Proof that a leaf is in a Merkle tree is composed as follows:
Name | Type |
---|---|
total | int64 |
index | int64 |
leafHash | slice of bytes ([]byte ) |
aunts | Matrix of bytes ([][]byte) |
Which is verified as follows:
func (proof Proof) Verify(rootHash []byte, leaf []byte) bool {
assert(proof.LeafHash, leafHash(leaf)
computedHash := computeHashFromAunts(proof.Index, proof.Total, proof.LeafHash, proof.Aunts)
return computedHash == rootHash
}
func computeHashFromAunts(index, total int, leafHash []byte, innerHashes [][]byte) []byte{
assert(index < total && index >= 0 && total > 0)
if total == 1{
assert(len(proof.Aunts) == 0)
return leafHash
}
assert(len(innerHashes) > 0)
numLeft := getSplitPoint(total) // largest power of 2 less than total
if index < numLeft {
leftHash := computeHashFromAunts(index, numLeft, leafHash, innerHashes[:len(innerHashes)-1])
assert(leftHash != nil)
return innerHash(leftHash, innerHashes[len(innerHashes)-1])
}
rightHash := computeHashFromAunts(index-numLeft, total-numLeft, leafHash, innerHashes[:len(innerHashes)-1])
assert(rightHash != nil)
return innerHash(innerHashes[len(innerHashes)-1], rightHash)
}
The number of aunts is limited to 100 (MaxAunts
) to protect the node against DOS attacks.
This limits the tree size to 2^100 leaves, which should be sufficient for any
conceivable purpose.
Because CometBFT only uses a Simple Merkle Tree, application developers are expect to use their own Merkle tree in their applications.
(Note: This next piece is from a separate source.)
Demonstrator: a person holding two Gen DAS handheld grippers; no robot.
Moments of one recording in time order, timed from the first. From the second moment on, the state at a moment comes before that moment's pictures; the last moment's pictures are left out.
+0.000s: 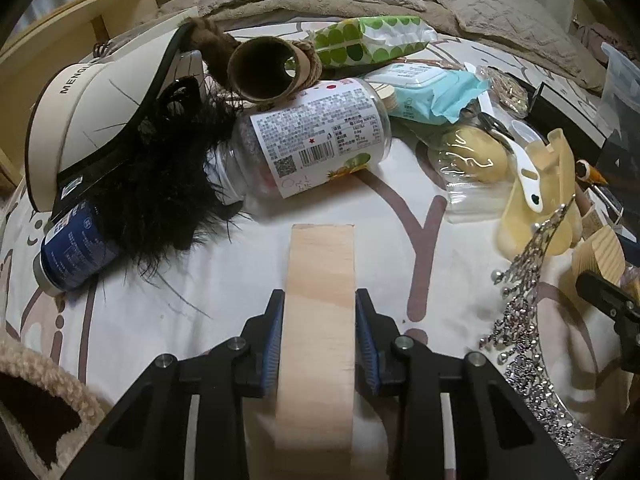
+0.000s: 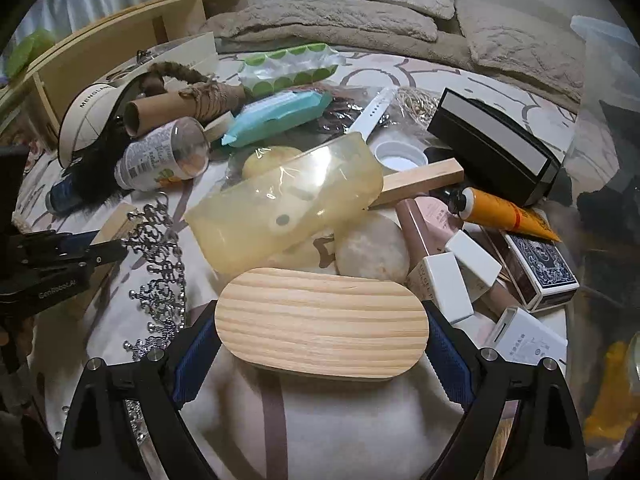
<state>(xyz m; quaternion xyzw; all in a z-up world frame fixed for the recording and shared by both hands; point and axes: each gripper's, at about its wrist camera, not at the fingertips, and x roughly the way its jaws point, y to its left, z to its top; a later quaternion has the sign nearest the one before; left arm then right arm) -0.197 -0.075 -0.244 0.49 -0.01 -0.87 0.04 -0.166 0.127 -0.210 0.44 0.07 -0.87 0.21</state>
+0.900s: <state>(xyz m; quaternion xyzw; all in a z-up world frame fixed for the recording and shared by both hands) -0.132 -0.032 -0.165 0.40 -0.01 -0.92 0.02 -0.128 0.142 -0.153 0.37 0.05 -0.90 0.23</state>
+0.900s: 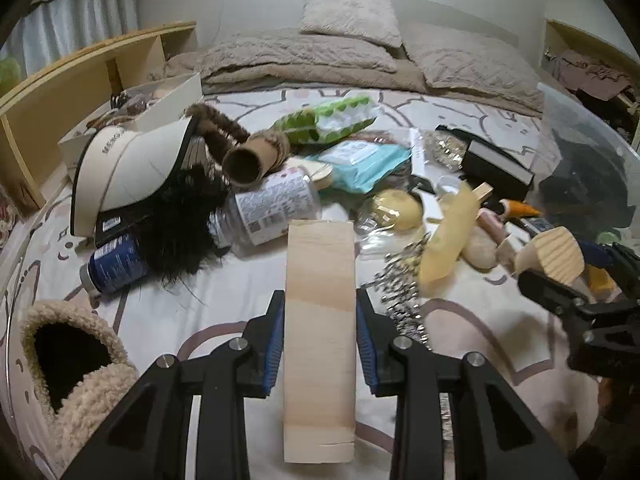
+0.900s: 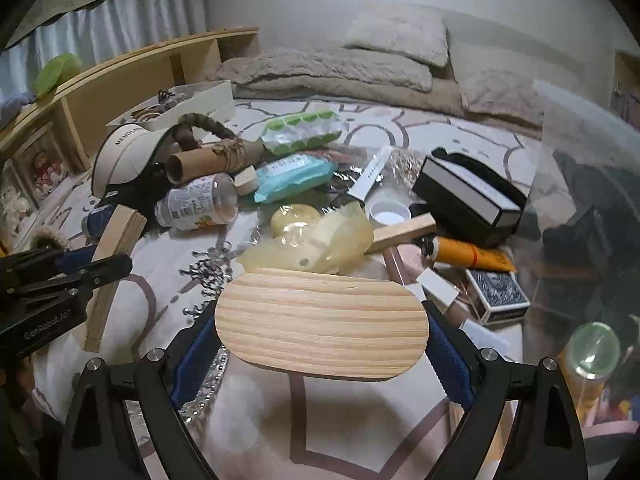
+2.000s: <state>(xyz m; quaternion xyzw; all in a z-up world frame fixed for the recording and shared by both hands) -0.042 0.040 -0.018 0.27 -0.03 -0.96 -0.02 -0.033 0.207 -0.013 0.24 0.04 -0.94 0.24</state>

For example, the IAVL+ Tree - an immutable self-balancing binary tree for persisting application state is used by the Cosmos SDK
CometBFT has its own JSON encoding in order to keep backwards compatibility with the previous RPC layer.
Registered types are encoded as:
{
"type": "<type name>",
"value": <JSON>
}
For instance, an ED25519 PubKey would look like:
{
"type": "tendermint/PubKeyEd25519",
"value": "uZ4h63OFWuQ36ZZ4Bd6NF+/w9fWUwrOncrQsackrsTk="
}
Where the "value"
is the base64 encoding of the raw pubkey bytes, and the
"type"
is the type name for Ed25519 pubkeys.
Signed messages (eg. votes, proposals) in the consensus are encoded using protobuf.
When signing, the elements of a message are re-ordered so the fixed-length fields
are first, making it easy to quickly check the type, height, and round.
The ChainID
is also appended to the end.
We call this encoding the SignBytes. For instance, SignBytes for a vote is the protobuf encoding of the following struct:
message CanonicalVote {
SignedMsgType type = 1;
sfixed64 height = 2; // canonicalization requires fixed size encoding here
sfixed64 round = 3; // canonicalization requires fixed size encoding here
CanonicalBlockID block_id = 4;
google.protobuf.Timestamp timestamp = 5;
string chain_id = 6;
}
The field ordering and the fixed sized encoding for the first three fields is optimized to ease parsing of SignBytes in HSMs. It creates fixed offsets for relevant fields that need to be read in this context.
Note: All canonical messages are length prefixed.
For more details, see the signing spec. Also, see the motivating discussion in #1622.